In Aceh, the government ensured that any agency working on shelter for those affected by the tsunami was obliged to construct homes – permanent solutions for those rendered homeless. However, while many homes were built or rebuilt, aid agencies were overwhelmed by the amount of building contracts they had to manage, which took time and capacity from other areas of response. There were also few options for supporting people to rebuild their homes themselves, either through grants or loans, which would have ultimately been a more sustainable and cost-effective way to provide people with the homes most appropriate for their needs.

Recovery efforts in Indonesia were also dominated by a focus on housing and infrastructure, but livelihoods recovery received inadequate support. After the reconstruction operation, many people had new homes, but had not regained their sources of income. Livelihoods and job creation are essential elements of recovery and are ways to kick-start economies hard hit by disasters. But livelihood recovery takes quite a lot of time and, partly because of tight funding time-frames and donor pressure to spend funds quickly, livelihood programmes tended to be short-term after the tsunami.

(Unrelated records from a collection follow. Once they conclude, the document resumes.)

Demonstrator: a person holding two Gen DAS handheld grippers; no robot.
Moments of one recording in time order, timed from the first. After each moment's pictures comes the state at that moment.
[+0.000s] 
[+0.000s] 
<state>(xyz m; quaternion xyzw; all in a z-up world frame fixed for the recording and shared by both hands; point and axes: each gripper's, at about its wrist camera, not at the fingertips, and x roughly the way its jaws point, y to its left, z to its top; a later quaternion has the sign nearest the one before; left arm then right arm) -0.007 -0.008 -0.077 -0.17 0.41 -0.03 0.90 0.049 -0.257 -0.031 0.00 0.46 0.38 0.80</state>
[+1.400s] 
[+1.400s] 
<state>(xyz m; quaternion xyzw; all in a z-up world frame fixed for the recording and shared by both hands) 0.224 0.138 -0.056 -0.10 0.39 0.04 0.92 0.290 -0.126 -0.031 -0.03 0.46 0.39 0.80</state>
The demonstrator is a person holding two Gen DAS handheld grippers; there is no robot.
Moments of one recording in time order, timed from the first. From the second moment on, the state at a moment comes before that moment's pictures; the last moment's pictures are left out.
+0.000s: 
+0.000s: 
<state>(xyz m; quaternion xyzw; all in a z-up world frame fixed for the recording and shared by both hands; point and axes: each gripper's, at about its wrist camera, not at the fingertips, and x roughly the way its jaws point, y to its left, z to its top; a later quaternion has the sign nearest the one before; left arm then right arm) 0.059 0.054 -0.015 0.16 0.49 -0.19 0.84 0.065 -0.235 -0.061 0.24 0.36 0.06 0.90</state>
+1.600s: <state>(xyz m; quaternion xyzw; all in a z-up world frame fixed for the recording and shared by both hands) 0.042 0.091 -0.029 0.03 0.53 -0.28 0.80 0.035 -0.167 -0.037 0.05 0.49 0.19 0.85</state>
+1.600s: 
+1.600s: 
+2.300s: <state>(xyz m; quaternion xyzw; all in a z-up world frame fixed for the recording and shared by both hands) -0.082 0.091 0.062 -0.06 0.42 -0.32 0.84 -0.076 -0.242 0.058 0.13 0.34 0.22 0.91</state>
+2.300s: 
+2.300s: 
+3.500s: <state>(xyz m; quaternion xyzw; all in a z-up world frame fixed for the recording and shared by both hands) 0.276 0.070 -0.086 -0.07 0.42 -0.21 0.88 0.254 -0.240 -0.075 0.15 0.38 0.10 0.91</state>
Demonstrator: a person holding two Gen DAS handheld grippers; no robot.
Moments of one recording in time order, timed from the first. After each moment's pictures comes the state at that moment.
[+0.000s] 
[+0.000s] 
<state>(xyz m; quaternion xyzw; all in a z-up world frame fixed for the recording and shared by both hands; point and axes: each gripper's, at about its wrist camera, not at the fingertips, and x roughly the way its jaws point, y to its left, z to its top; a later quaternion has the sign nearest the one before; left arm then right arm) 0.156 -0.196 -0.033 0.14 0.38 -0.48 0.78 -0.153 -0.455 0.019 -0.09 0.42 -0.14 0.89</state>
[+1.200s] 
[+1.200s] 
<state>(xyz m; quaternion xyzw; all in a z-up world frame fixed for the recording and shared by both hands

As we saw in Indonesia after the tsunami, such crises inevitably leave deep and indelible marks on the lives of the survivors, and future generations to come. This can be positive or negative; Typhoon Haiyan can be remembered as a devastating tragedy that many communities were never able to recover from – or one that was overcome by supporting the people and government of the Philippines to rebuild lives and livelihoods, reflecting the needs, priorities and concerns of those affected by the disaster.

Dr. William Sabandar is the Special Assistant to the Head of the Presidential Delivery Unit of the Government of Indonesia and former Director for Nias at the Government of Indonesia’s Executing Agency for Rehabilitation and Reconstruction (BRR) of Aceh-Nias 2005-2009. He also served as Special Envoy for the Secretary of ASEAN for Post-Nargis Recovery in Myanmar from 2009-2010.

Lilianne Fan is a Research Fellow at the Humanitarian Policy Group of the Overseas Development Institute in London. She has previously served as Housing, Land and Property Coordinator in the IASC Shelter Cluster in post-earthquake Haiti, Recovery Adviser to the Special Envoy for the ASEAN Secretary-General for Post-Nargis Recovery in Myanmar and Senior Policy Coordinator for Oxfam in post-tsunami Aceh, Indonesia.